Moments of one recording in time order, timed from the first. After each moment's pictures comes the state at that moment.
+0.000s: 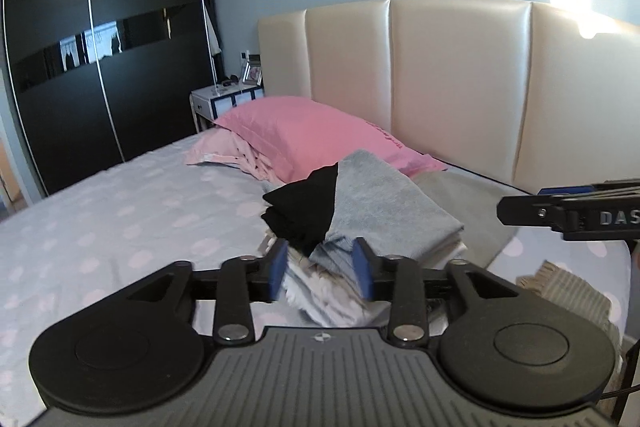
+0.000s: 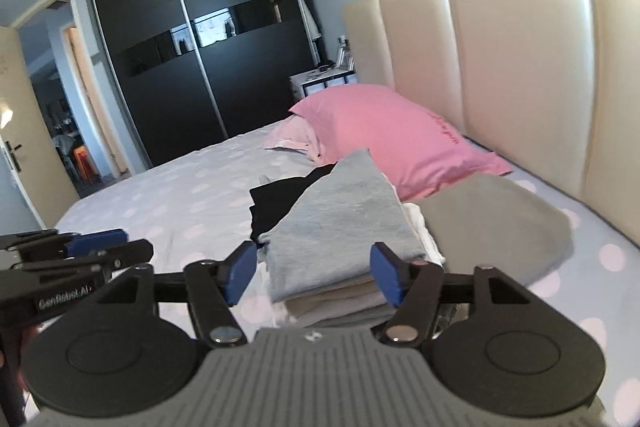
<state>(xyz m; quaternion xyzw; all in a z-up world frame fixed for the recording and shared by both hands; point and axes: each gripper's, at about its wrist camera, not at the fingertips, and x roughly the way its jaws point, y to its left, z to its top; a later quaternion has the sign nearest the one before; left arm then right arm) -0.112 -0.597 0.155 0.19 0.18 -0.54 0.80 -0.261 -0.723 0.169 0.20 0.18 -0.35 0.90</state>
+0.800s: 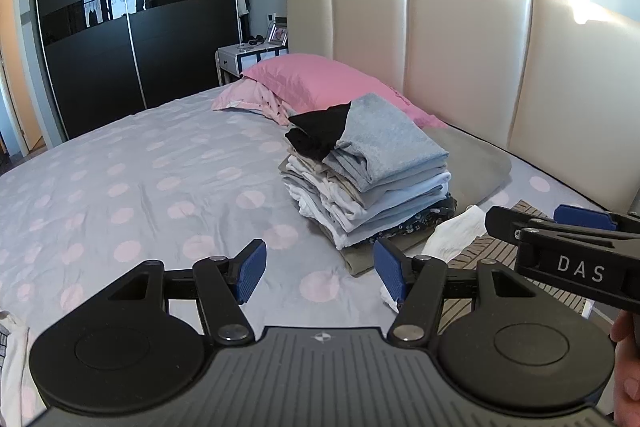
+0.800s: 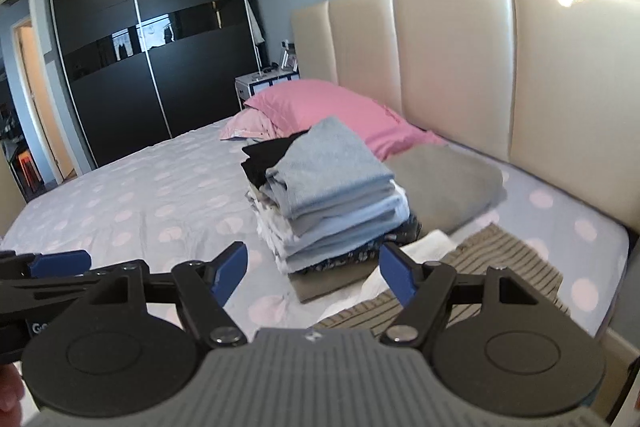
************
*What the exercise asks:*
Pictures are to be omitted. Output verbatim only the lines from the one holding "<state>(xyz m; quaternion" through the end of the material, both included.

*Solution to this exercise:*
<state>(xyz m; quaternion xyzw; all in a z-up world frame fixed for the recording and shared by both hands; point and axes: each gripper's, at about its wrist camera, not at the fingertips, and x roughly the way its jaws point, y to its left, z to its top; a later quaternion has the sign nearest the one before; left arm then right arm) -0.112 -0.597 0.155 0.19 0.18 -0.54 0.80 -0.261 -0.723 0.169 0.20 0.18 -0.35 0.90</state>
+0.800s: 
+0.800s: 

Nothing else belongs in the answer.